For a less busy route: Walk down Regent Street and turn right on Vigo Street.

Or for a busier but more scenic route: Follow Regent Street to the end. Turn down Piccadilly and turn right down Piccadilly and left down Vigo Street.

 

19. Back of the Royal Academy

Home of the British Enlightenment and various auxiliary establishments associated with the sciences, Burlington House was original a private Palladian mansion. It was expanded in the nineteenth century, with the bombast and earnestness of the Victorians. The front, with its facade and courtyard, gathers all the attention but the backend is also worth a poke about.

The building at the back, 6 Burlington Gardens, only became part of the Royal Academy in 2001. It was designed by Sir James Pennethorne and built in the 1870s. Statues of eminent figures (stale, pale, male) glare down at the passers by making their way between Burlington Arcade and Saville Row with their bags of Fortnum’s Pork Pies.

In 2018, Sir David Chipperfield designed an extension that joined the two buildings together.

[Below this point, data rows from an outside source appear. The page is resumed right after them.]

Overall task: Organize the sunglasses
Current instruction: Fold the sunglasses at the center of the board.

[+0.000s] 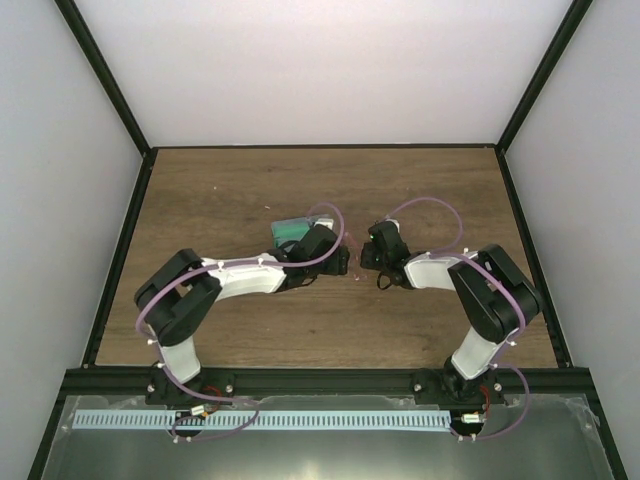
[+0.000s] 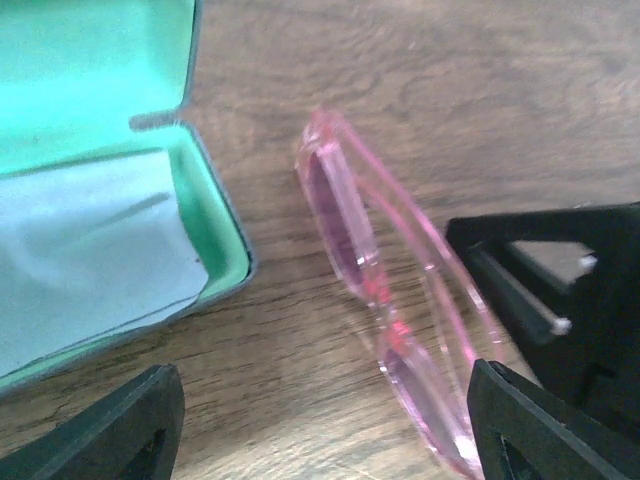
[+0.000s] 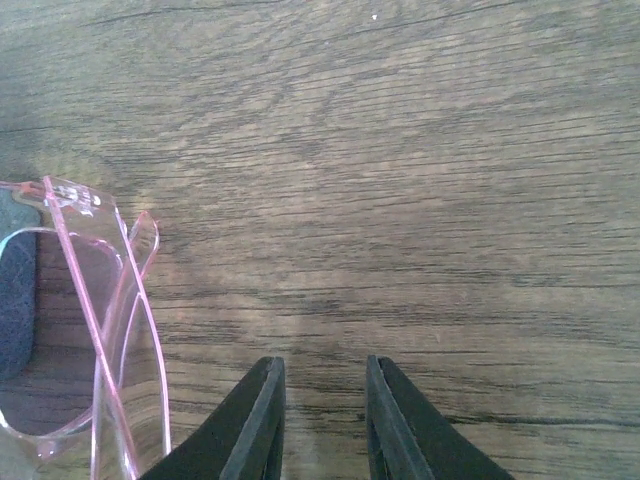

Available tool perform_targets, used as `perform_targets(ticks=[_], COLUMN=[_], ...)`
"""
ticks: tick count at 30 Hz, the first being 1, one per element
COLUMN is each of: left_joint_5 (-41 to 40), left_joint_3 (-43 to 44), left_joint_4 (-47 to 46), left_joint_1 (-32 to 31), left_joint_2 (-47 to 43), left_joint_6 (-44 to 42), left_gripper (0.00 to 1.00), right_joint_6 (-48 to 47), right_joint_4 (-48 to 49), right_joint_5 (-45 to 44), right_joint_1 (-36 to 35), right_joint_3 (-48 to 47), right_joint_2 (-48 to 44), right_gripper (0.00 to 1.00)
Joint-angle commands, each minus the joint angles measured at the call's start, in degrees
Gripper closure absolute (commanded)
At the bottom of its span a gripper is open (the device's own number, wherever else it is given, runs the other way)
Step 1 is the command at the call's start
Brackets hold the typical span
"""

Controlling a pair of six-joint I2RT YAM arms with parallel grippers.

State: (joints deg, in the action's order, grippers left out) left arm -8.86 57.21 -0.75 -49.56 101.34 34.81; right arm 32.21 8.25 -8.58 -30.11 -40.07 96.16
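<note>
Pink translucent sunglasses, folded, lie on the wooden table just right of the case. The case stands open, showing green lining and a pale blue cloth inside. My left gripper hangs open and wide over the table, and the near end of the sunglasses lies between its fingers, close to the right finger. In the right wrist view the sunglasses sit at the left edge. My right gripper stands beside them, its jaws a narrow gap apart with nothing between.
From above, the two grippers meet at mid-table, with the green case just behind the left one. Black frame rails border the table, and white walls rise behind. The right gripper's black body sits close to the sunglasses.
</note>
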Motion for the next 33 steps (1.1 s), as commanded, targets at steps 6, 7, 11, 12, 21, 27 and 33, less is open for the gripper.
perform_targets(ticks=[6, 7, 11, 12, 21, 27, 33], left_joint_5=[0.6, 1.0, 2.9, 3.3, 2.5, 0.2, -2.4], left_joint_3=[2.4, 3.2, 6.2, 6.8, 8.2, 5.2, 1.7], left_joint_4=[0.4, 0.4, 0.6, 0.6, 1.7, 2.5, 3.6], left_joint_1=[0.2, 0.2, 0.2, 0.2, 0.2, 0.2, 0.2], left_joint_2=[7.4, 8.4, 11.5, 12.0, 12.9, 9.3, 5.2], left_joint_6=[1.1, 1.1, 1.1, 1.0, 0.5, -0.9, -1.5], left_gripper=[0.21, 0.22, 0.22, 0.23, 0.23, 0.23, 0.23], right_joint_6=[-0.1, -0.1, 0.0, 0.1, 0.1, 1.3, 2.8], right_joint_4=[1.1, 1.4, 2.5, 3.2, 3.7, 1.4, 2.3], right_joint_5=[0.9, 1.2, 2.6, 3.2, 3.3, -0.2, -0.3], right_joint_1=[-0.3, -0.3, -0.5, -0.5, -0.8, -0.8, -0.8], right_joint_3=[-0.2, 0.0, 0.7, 1.2, 2.2, 1.8, 3.2], right_joint_2=[0.4, 0.6, 1.3, 1.2, 0.0, -2.9, -6.3], right_gripper=[0.76, 0.76, 0.76, 0.76, 0.77, 0.69, 0.53])
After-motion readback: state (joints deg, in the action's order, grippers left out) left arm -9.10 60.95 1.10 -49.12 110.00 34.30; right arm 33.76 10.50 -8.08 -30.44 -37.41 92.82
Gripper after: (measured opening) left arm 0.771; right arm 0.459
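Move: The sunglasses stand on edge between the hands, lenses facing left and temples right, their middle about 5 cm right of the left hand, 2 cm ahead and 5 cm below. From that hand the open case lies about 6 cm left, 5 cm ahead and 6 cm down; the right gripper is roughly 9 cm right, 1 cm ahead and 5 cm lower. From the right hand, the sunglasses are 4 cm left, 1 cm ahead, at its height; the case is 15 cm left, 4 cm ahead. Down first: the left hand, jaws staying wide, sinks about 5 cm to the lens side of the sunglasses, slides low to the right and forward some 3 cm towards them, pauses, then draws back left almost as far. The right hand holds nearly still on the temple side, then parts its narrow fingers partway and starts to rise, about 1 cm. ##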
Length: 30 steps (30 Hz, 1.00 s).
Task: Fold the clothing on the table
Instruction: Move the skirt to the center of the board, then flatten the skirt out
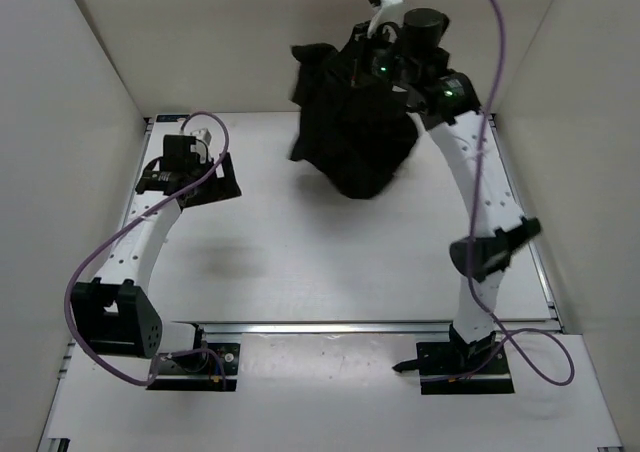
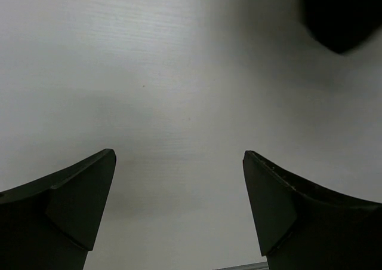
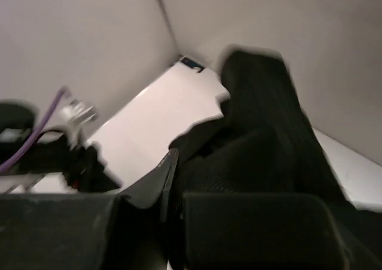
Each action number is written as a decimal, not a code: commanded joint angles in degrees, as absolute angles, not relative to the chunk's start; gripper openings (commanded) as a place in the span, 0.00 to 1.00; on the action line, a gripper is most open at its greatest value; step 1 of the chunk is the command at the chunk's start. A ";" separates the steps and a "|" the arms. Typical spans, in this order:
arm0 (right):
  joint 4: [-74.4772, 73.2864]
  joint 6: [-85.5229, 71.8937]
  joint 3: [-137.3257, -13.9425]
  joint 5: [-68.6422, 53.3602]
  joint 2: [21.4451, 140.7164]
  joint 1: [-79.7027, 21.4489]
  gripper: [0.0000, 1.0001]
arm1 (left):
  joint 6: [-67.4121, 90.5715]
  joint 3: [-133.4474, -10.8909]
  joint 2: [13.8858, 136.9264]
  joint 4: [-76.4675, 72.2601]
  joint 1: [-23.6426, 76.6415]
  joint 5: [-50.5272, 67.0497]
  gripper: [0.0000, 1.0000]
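The black clothing hangs bunched in the air over the far side of the white table, its lower end just above the surface. My right gripper holds it from the top, shut on a fold. In the right wrist view the fabric fills the space beside the gripper, and only one finger shows clearly. My left gripper hovers over the left of the table, open and apart from the garment. In the left wrist view the gripper has only bare table between its fingers, and a tip of the clothing shows at the top right.
White walls enclose the table on the left, far and right sides. A silver rail crosses the near edge by both arm bases. A purple cable loops above the right arm.
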State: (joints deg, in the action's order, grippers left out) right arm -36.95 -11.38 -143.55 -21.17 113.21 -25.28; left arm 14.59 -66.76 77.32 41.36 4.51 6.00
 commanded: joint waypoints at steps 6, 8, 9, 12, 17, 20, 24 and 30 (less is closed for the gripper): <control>-11.95 -19.86 -83.22 -24.79 78.24 -13.38 0.02 | 18.64 -73.91 69.00 40.34 3.78 8.52 0.98; -13.97 -18.64 -74.20 -22.86 76.73 -13.01 0.26 | 19.16 -73.92 69.43 40.70 4.57 9.40 0.99; -14.15 -18.11 -68.00 -21.37 76.90 -13.44 0.46 | 19.60 -72.78 69.17 40.52 4.31 10.27 0.99; -15.55 -19.77 -55.66 -24.42 79.01 -12.14 0.78 | 20.83 -69.36 68.82 39.81 5.01 12.04 0.99; -19.94 -18.90 -48.25 -23.38 76.56 -10.99 0.85 | 20.83 -63.29 65.05 39.99 6.33 12.48 0.98; -20.22 -17.14 -48.25 -22.50 72.43 -9.24 0.92 | 22.06 -59.78 62.32 38.77 8.35 12.13 0.98; -21.18 -15.90 -52.11 -21.36 72.77 -8.69 0.94 | 25.21 -55.12 63.89 36.14 12.65 15.72 0.98; -19.87 -16.70 -59.23 -20.13 80.32 -12.65 0.94 | 33.12 -48.62 70.05 25.52 24.50 16.79 0.99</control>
State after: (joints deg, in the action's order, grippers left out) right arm -21.71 -16.91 -56.49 -21.17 76.69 -11.07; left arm 27.83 -52.16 68.23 32.36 20.32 14.92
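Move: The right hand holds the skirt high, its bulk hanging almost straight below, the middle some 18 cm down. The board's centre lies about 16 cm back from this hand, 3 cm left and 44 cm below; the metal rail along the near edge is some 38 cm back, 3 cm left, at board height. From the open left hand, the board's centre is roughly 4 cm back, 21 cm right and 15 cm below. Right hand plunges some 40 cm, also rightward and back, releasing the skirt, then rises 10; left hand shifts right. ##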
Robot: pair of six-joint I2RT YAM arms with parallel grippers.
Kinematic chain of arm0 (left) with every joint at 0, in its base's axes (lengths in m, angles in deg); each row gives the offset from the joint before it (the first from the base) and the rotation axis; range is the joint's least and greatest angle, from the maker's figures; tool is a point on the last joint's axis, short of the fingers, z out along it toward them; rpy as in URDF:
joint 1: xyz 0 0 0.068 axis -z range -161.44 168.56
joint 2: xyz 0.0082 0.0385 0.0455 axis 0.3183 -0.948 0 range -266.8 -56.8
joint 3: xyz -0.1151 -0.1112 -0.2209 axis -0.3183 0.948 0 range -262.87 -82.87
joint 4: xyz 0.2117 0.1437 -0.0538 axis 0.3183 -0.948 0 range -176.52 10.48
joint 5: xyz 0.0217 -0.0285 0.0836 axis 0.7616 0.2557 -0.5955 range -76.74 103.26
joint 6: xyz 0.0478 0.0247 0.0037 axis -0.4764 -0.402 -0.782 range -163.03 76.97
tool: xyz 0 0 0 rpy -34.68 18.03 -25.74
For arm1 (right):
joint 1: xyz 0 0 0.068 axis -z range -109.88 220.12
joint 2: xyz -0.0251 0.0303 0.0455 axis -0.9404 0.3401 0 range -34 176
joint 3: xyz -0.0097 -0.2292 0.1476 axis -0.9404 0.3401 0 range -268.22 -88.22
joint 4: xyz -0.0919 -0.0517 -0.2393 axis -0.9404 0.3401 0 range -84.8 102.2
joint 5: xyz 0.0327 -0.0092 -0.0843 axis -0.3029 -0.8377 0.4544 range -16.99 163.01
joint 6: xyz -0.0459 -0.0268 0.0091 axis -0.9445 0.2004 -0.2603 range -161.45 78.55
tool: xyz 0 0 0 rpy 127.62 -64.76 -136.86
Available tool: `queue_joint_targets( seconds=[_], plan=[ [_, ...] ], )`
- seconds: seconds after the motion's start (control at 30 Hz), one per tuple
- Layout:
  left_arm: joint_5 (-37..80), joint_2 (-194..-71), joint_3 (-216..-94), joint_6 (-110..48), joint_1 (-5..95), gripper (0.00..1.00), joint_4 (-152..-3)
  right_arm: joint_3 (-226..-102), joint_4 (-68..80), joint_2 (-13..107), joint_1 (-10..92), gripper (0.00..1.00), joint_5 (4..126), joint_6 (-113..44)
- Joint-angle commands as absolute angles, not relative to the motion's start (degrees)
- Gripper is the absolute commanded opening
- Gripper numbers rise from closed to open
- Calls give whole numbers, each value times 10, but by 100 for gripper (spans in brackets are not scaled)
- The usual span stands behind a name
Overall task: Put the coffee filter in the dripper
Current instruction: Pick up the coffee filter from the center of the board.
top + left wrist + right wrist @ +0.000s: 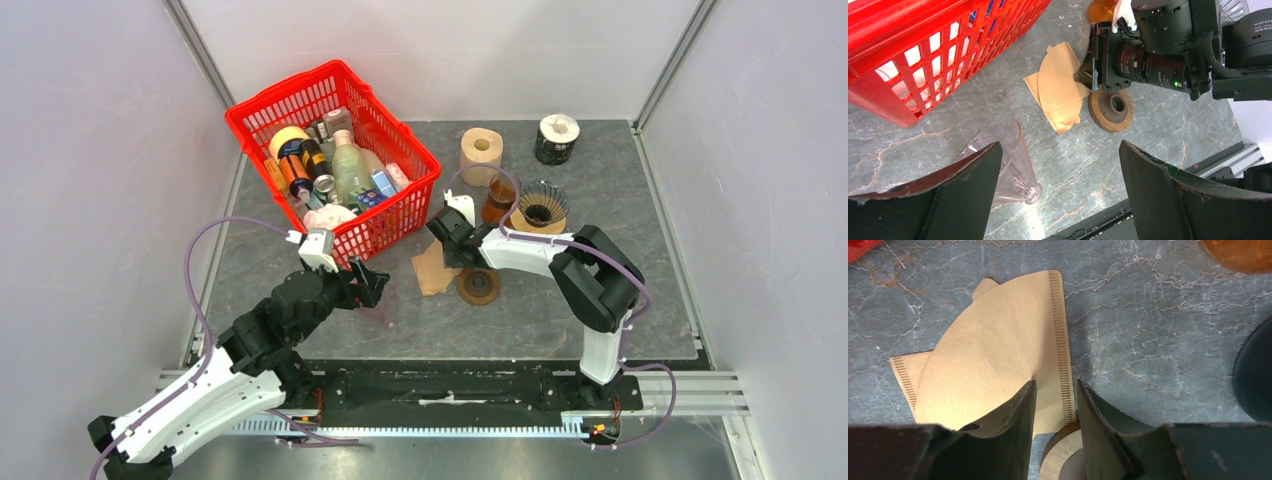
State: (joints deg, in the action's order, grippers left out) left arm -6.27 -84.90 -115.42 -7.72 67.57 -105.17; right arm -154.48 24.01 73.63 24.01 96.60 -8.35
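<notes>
Two brown paper coffee filters [432, 268] lie flat and overlapping on the grey table, the upper one [993, 350] over the lower [905, 372]. My right gripper [1055, 385] is open a little, low over the upper filter, whose perforated edge lies between the fingers. A wooden ring [1058, 455] sits just beneath it. The dripper [1015, 160], a clear cone, lies on its side under the left finger of my left gripper [1060, 145]. That gripper is wide open and empty. In the top view my left gripper [372, 283] hides the dripper, and my right gripper [447, 240] is above the filters.
A red basket [390, 225] full of bottles and cans stands just behind my left gripper. Behind my right arm are an amber jar [499, 200], a dark ribbed cone [543, 203], a paper roll [481, 152] and a dark can [556, 138]. The wooden ring [479, 286] touches the filters.
</notes>
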Motion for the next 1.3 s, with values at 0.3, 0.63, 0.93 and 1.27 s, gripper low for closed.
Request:
queue_joint_targets(
  seconds=[0.3,0.63,0.93,1.27],
  plan=[
    [-86,-847,-1155,-56,678,94,-1043,-1546,265,787,240,28,910,-55],
    [-86,-847,-1156,-56,679,94,-1043,-1548,265,792,240,14,914,-52],
    [-87,-853,-1159,-58,679,93,-1043,-1571,260,729,240,2,927,-78],
    [-86,-849,-1159,-59,678,93,-1043,-1570,264,625,239,1,911,-87]
  ],
)
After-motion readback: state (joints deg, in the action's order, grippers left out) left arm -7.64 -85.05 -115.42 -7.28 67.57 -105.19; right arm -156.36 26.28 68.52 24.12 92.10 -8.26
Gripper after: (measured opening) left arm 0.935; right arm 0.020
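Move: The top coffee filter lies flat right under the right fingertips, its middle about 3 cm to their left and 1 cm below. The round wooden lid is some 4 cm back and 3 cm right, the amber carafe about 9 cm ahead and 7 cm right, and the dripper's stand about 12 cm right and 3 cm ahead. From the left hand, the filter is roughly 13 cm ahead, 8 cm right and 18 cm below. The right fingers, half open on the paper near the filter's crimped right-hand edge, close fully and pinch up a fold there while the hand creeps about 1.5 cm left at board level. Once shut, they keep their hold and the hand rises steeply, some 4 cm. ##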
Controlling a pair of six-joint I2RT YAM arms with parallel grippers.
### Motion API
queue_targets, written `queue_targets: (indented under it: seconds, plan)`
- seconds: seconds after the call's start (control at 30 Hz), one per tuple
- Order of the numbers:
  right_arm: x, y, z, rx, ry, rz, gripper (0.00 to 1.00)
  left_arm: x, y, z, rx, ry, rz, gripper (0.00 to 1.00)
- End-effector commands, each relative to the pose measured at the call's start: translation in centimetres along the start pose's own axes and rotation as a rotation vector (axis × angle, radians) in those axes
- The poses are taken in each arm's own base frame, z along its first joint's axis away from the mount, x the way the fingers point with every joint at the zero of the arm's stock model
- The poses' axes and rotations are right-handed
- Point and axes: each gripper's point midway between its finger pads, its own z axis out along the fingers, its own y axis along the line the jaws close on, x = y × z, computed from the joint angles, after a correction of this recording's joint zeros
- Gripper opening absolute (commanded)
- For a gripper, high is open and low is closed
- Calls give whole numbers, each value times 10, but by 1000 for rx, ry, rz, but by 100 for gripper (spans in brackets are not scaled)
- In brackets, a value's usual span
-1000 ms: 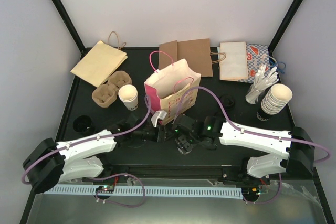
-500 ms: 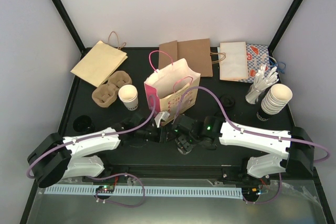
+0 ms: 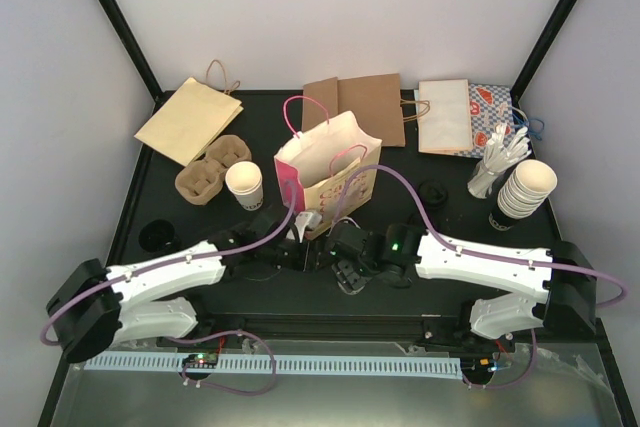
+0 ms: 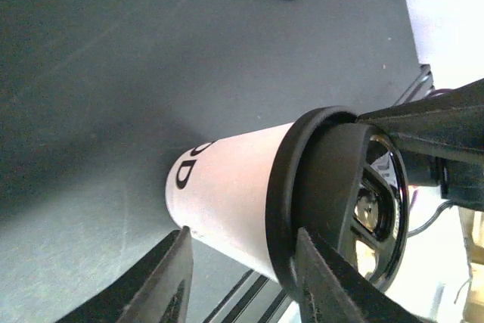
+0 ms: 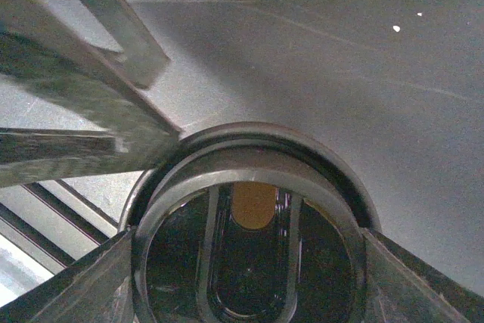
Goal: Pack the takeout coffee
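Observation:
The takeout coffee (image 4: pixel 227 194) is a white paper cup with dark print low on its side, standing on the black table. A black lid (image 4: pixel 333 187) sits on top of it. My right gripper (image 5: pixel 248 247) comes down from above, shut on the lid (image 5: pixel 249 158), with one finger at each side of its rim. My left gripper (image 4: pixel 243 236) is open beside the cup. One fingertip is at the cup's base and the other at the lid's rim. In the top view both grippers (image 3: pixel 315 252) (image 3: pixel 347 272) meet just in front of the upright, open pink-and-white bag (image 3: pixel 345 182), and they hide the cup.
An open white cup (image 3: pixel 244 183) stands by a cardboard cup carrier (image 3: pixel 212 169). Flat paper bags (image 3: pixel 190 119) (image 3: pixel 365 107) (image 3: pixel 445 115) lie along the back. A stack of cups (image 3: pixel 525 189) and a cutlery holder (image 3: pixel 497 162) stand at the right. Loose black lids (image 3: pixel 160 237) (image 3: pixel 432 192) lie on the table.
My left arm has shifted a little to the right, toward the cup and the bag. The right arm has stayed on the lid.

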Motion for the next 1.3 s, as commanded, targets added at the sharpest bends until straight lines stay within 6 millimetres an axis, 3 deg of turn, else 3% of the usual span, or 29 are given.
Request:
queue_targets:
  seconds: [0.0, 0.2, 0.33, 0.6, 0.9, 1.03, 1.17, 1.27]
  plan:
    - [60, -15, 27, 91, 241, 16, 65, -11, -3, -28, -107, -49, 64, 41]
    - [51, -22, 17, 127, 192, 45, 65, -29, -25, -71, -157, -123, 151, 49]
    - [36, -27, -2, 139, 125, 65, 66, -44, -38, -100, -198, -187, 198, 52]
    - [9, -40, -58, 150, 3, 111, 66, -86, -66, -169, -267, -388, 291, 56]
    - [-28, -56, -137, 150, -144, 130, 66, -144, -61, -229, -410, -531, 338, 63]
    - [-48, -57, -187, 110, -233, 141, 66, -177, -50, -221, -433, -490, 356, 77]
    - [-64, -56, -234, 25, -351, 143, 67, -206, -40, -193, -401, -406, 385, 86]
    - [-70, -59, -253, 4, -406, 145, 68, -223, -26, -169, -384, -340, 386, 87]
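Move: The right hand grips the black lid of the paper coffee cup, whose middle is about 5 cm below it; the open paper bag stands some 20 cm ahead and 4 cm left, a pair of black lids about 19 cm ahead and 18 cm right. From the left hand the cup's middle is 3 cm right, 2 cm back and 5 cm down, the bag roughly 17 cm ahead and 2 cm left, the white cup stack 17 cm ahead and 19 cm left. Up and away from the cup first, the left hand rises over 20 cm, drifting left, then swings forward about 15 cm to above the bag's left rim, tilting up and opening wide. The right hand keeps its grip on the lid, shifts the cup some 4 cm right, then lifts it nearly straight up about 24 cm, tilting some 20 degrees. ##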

Make your way through the Royal Academy or Burlington Arcade onto Piccadilly. Cross the road, turn to your right and turn left down St James Street, follow the road around Clarence House (the red brick building). Cross St James Park and head to Horseguards. Walk through Horseguards onto Whitehall.

 

20. Athenaeum Club

The Athenaum Club Building was designed in the Neoclassical style by Decimus Burton, an architect who excelled in both Greek revival and Romanesque revival styles. Burton has not enjoyed the reputation some feel that he might have deserved.

The Athenaeum Club is an exclusive members only club in the heart of London’s centres of power.

Nevertheless the Club house is a fine building with a doric portico on top of which stands a statue of Pallas Athena. A copy of the Parthenon frieze is depicted around the building. Inside the building an “Egyptian” style staircase carries the eye to an Apollo Belvedere.

 

21. Banqueting Hall 

The Banqueting Hall was designed by Inigo Jones in the Palladian style. Although the exterior was redesigned in the nineteenth century, the interior was not touched. It is all that remains of the Whitehall Palace in which Charles I walked through towards his execution.

The building was commissioned by his father James I (and VI of Scotland). It is the size of two cubes: mathematical proportions being a central tenet of Palladian architecture. James’ son Charles I continued work commissioning ceiling panels by Peter Paul Rubens. Charles was a tyrant, but also an aesthete with a discerning taste in art.